Russia was initially protected from NATO enlargement to Ukraine by Ukraine’s pro-Russian president Viktor Yanukovych, who led the Ukrainian parliament to declare Ukraine’s neutrality in 2010. Yet in 2014, the US helped to overthrow Yanukovych and bring to power a staunchly anti-Russian government. The Ukraine War broke out at that point, with Russia quickly reclaiming Crimea and supporting pro-Russian separatists in the Donbas, the region of Eastern Ukraine with a relatively high proportion of Russian population. Ukraine’s parliament formally abandoned neutrality later in 2014.
Ukraine and Russian-backed separatists in the Donbas have been fighting a brutal war for 8 years. Attempts to end the war in the Donbas through the Minsk Agreements failed when Ukraine’s leaders decided not to honor the agreements, which called for autonomy for the Donbas. After 2014, the US poured in massive armaments to Ukraine and helped to restructure Ukraine’s military to be interoperable with NATO, as evidenced in this year’s fighting.

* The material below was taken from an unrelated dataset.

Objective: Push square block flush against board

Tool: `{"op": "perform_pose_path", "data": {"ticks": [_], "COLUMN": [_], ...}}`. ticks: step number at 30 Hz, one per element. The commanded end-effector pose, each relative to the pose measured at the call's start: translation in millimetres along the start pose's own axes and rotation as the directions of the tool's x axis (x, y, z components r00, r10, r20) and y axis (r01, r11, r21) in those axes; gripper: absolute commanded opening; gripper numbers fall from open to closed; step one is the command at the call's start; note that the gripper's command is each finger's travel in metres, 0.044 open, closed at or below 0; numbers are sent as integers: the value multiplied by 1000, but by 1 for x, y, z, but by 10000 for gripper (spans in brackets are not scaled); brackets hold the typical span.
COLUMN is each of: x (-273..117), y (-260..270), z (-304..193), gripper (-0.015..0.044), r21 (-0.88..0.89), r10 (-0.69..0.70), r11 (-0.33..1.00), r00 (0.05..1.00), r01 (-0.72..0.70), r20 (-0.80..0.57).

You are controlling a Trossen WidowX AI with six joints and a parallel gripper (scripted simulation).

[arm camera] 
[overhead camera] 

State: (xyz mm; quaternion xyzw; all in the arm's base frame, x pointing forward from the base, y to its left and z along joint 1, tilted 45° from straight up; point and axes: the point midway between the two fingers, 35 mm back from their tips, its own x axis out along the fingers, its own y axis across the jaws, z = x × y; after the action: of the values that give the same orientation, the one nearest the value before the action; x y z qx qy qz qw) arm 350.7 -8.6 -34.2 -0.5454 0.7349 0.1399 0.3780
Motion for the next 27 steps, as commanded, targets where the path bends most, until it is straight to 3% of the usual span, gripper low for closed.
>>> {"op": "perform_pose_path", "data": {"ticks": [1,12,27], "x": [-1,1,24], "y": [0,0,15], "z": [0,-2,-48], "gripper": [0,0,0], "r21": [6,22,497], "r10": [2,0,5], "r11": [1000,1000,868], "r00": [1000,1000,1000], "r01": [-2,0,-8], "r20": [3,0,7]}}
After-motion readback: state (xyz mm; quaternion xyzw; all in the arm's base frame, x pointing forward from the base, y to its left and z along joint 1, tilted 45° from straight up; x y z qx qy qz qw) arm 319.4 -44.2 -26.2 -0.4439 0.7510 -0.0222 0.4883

The Russian invasion in 2022 would likely have been averted had Biden agreed with Putin’s demand at the end of 2021 to end NATO’s eastward enlargement. The war would likely have been ended in March 2022, when the governments of Ukraine and Russia exchanged a draft peace agreement based on Ukrainian neutrality. Behind the scenes, the US and UK pushed Zelensky to reject any agreement with Putin and to fight on. At that point, Ukraine walked away from the negotiations.
Russia will escalate as necessary, possibly to nuclear weapons, to avoid military defeat and NATO’s further eastward enlargement. The nuclear threat is not empty, but a measure of the Russian leadership’s perception of its security interests at stake. Terrifyingly, the US was also prepared to use nuclear weapons in the Cuban Missile Crisis, and a senior Ukrainian official recently urged the US to launch nuclear strikes “as soon as Russia even thinks of carrying out nuclear strikes,” surely a recipe for World War III. We are again on the brink of nuclear catastrophe.
President John F. Kennedy learned about nuclear confrontation during the Cuban missile crisis. He defused that crisis not by force of will or US military might, but by diplomacy and compromise, removing US nuclear missiles in Turkey in exchange for the Soviet Union removing its nuclear missiles in Cuba. The following year, he pursued peace with the Soviet Union, signing the Partial Nuclear Test Ban Treaty.
In June 1963, Kennedy uttered the essential truth that can keep us alive today: “Above all, while defending our own vital interests, nuclear powers must avert those confrontations which bring an adversary to a choice of either a humiliating retreat or a nuclear war. To adopt that kind of course in the nuclear age would be evidence only of the bankruptcy of our policy–or of a collective death-wish for the world.”
It is urgent to return to the draft peace agreement between Russia and Ukraine of late March, based on the non-enlargement of NATO. Today’s fraught situation can easily spin out of control, as the world has done on so many past occasions – yet this time with the possibility of nuclear catastrophe. The world’s very survival depends on prudence, diplomacy, and compromise by all sides.